*Exercise requirements*. Out of the lines below, please list those that hold the string "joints".

Saved data entries
* * * * * * * * *

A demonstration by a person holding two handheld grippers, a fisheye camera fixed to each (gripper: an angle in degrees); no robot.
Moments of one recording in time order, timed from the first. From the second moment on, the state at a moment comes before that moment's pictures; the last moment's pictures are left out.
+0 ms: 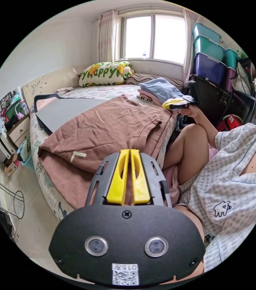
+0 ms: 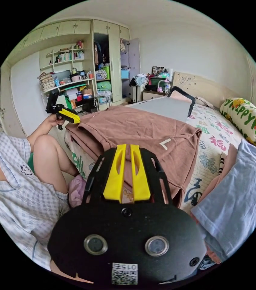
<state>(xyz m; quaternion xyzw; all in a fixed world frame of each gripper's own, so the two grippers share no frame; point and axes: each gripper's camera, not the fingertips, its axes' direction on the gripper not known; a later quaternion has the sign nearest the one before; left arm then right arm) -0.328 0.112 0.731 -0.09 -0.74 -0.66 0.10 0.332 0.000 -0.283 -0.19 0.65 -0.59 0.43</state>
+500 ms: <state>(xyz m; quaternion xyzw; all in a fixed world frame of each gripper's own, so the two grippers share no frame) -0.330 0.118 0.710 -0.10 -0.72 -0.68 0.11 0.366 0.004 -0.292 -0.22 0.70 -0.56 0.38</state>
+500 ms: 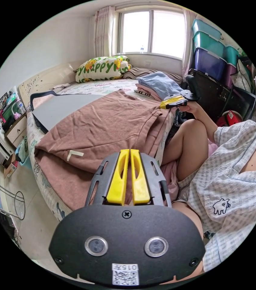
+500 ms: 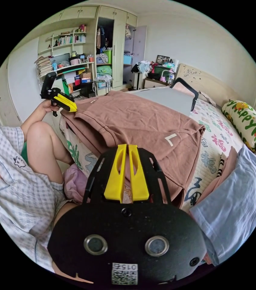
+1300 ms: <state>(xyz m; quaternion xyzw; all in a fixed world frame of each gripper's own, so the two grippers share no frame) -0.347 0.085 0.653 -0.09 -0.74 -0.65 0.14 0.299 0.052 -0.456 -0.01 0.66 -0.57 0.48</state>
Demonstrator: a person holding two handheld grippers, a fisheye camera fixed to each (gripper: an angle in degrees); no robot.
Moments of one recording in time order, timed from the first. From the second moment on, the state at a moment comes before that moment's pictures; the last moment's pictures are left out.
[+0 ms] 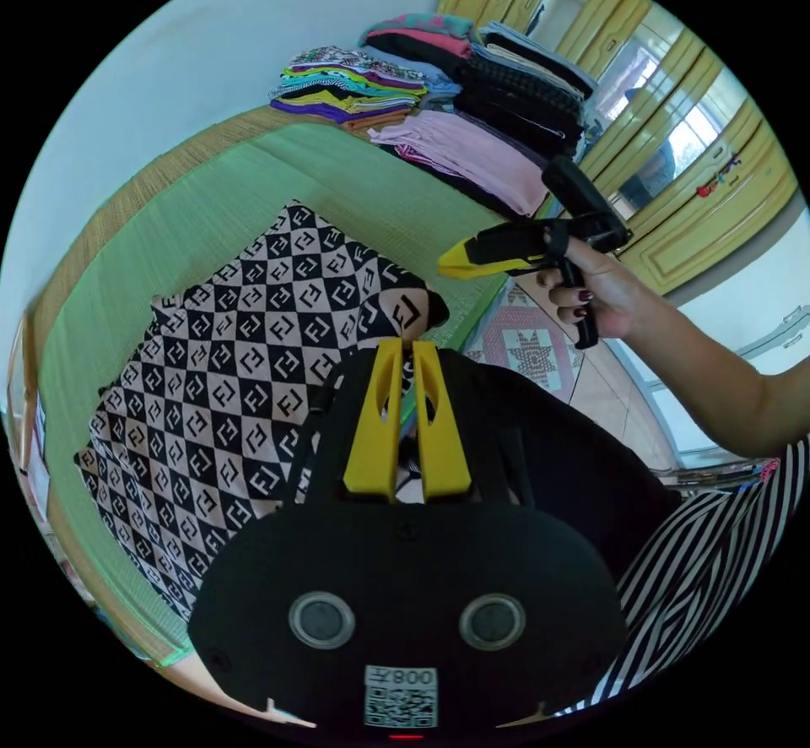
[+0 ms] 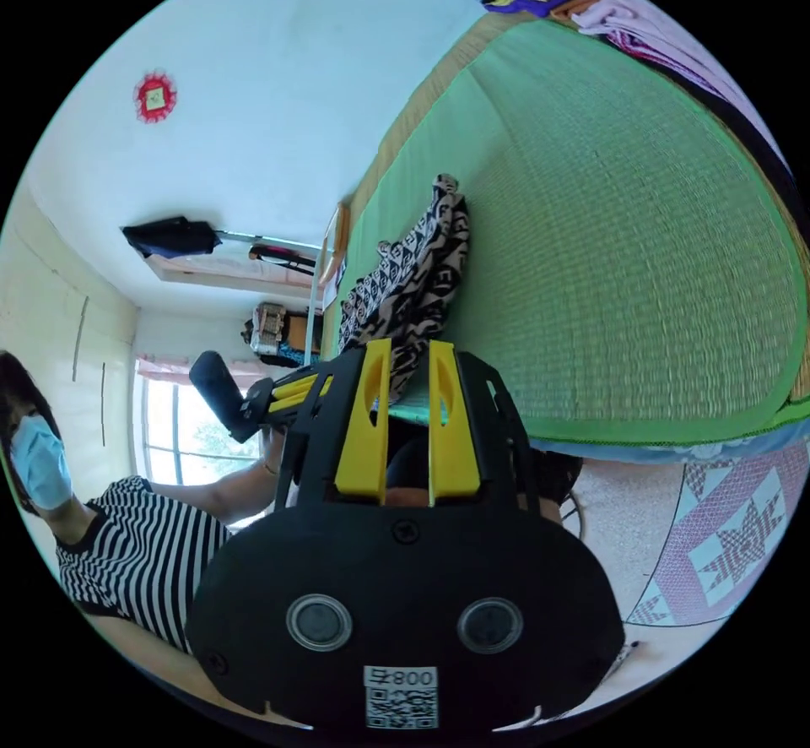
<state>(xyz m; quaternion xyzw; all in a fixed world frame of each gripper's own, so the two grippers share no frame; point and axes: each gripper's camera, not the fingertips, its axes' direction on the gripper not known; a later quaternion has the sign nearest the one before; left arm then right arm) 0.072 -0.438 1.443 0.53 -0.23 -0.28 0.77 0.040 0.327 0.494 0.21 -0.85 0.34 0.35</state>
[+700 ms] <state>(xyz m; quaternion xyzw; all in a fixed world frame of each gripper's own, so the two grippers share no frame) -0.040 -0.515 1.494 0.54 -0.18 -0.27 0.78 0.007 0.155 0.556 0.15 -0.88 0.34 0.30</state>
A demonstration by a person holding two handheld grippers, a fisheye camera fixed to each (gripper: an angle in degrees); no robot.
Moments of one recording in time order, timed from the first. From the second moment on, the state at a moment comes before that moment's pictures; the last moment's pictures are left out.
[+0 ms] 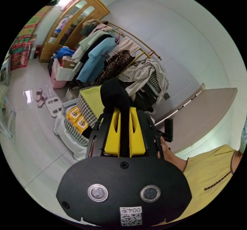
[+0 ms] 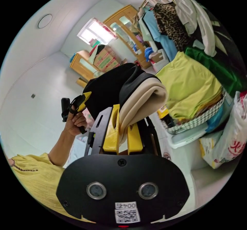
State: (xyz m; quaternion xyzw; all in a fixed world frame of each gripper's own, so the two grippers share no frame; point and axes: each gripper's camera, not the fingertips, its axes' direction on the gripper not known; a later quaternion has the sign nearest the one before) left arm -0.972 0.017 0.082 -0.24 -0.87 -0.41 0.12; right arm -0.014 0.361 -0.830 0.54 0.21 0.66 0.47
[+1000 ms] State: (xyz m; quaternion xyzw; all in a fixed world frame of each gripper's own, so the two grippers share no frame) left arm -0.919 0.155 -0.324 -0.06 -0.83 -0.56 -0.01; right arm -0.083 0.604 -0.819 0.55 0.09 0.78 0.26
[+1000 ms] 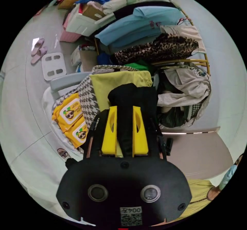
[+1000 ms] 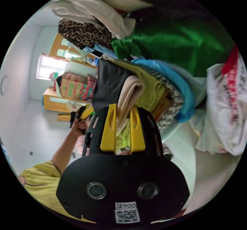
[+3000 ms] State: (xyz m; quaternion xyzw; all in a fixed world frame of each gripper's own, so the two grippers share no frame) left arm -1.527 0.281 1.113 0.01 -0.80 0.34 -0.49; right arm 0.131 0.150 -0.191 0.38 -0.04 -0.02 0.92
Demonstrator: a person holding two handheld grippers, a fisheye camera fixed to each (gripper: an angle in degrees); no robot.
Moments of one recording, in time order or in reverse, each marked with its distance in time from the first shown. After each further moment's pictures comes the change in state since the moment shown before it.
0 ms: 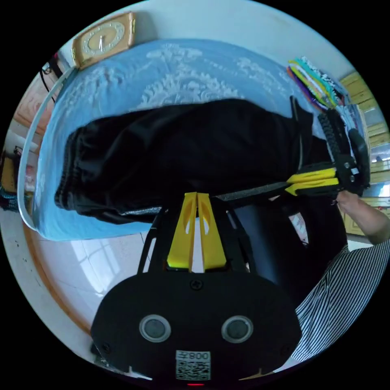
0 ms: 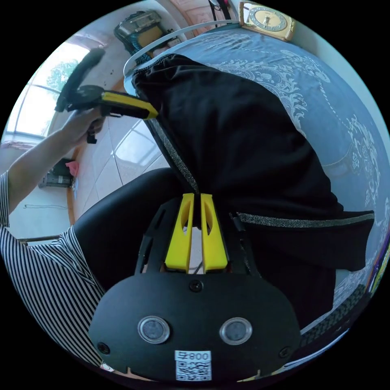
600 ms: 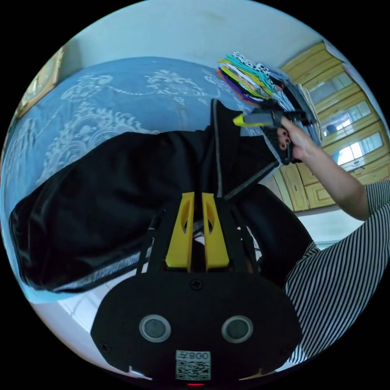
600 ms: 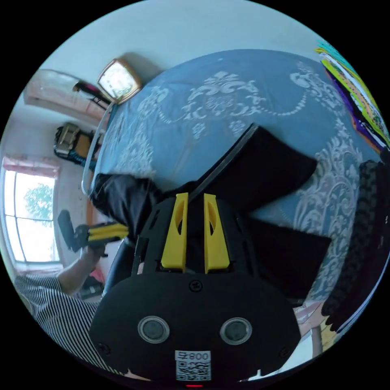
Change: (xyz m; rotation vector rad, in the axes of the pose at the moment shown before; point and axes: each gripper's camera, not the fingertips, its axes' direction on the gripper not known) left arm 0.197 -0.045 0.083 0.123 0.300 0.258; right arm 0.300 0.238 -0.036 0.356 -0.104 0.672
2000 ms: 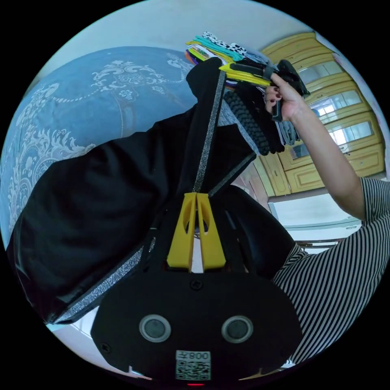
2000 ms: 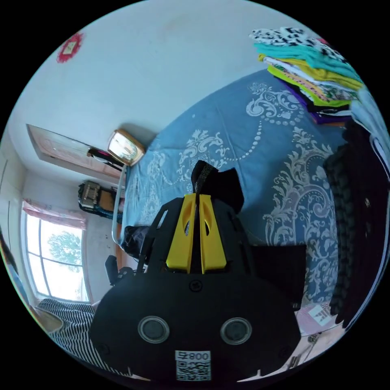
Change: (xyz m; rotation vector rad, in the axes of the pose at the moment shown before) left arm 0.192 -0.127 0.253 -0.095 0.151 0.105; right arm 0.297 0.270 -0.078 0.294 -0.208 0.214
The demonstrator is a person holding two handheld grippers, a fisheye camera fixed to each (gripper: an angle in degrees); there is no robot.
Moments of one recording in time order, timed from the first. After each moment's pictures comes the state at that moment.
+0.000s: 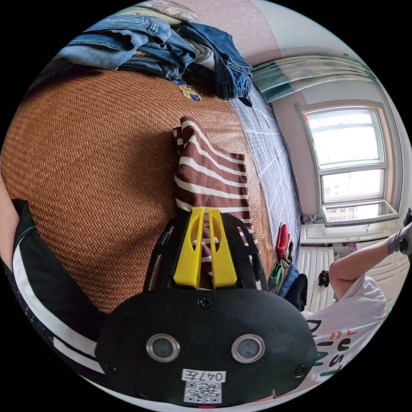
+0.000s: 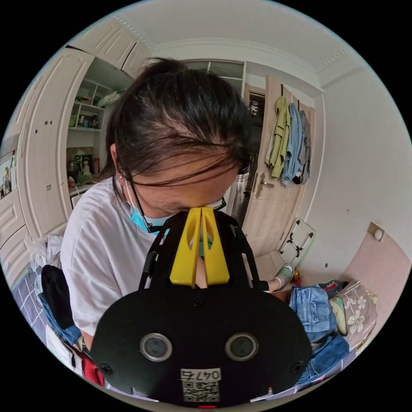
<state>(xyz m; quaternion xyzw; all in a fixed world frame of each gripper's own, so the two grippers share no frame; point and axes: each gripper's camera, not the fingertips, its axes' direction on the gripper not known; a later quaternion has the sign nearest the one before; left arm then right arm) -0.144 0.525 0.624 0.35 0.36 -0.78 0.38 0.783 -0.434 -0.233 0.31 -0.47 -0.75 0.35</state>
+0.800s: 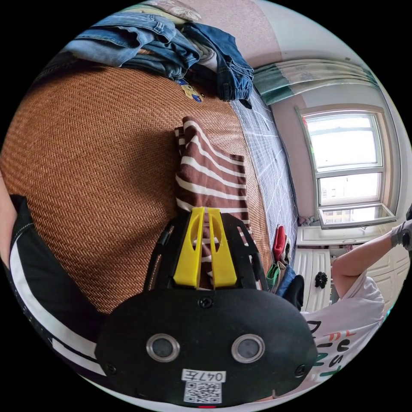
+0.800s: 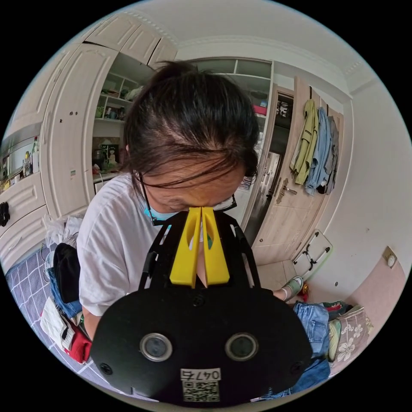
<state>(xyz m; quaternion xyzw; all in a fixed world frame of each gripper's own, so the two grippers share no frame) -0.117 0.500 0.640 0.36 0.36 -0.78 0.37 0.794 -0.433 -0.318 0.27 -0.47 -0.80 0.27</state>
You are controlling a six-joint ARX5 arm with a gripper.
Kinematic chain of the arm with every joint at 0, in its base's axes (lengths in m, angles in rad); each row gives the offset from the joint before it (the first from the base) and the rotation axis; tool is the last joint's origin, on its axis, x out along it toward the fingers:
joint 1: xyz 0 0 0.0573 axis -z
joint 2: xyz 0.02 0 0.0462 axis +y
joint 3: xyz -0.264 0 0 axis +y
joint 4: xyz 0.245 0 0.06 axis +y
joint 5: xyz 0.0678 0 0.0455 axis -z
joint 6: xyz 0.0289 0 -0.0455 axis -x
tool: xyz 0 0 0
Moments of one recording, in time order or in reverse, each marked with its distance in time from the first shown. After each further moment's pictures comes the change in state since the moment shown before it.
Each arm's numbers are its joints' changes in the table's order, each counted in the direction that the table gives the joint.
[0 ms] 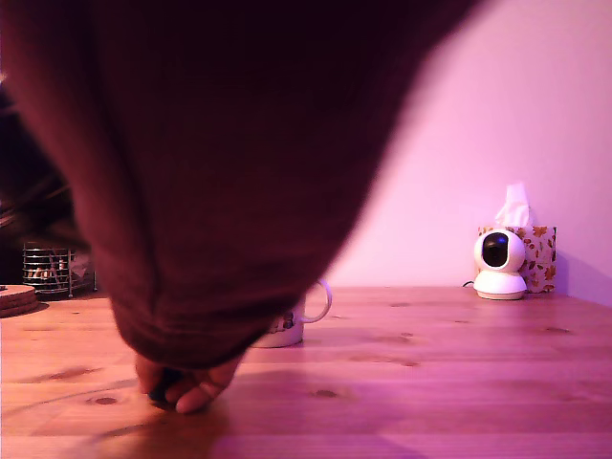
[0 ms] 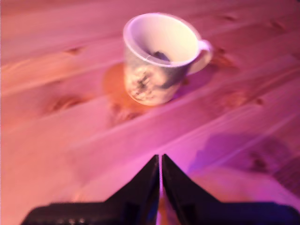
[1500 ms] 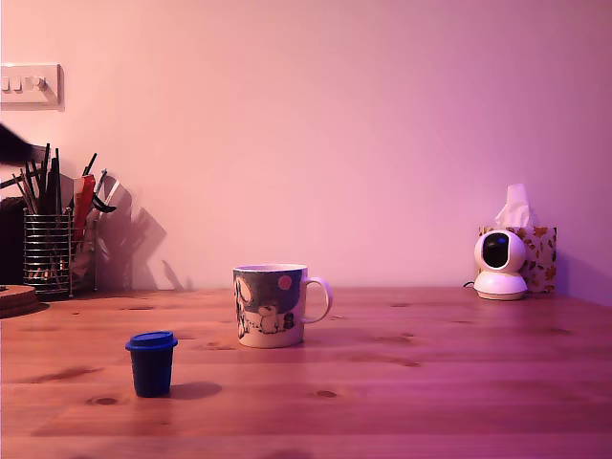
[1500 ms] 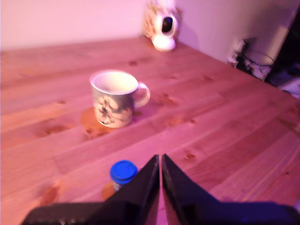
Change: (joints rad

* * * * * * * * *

*Exercise answer*.
Each arm's numbers are its joints' changes in the table's order, each counted in the direction that the table gives the joint.
Change: (joints rad

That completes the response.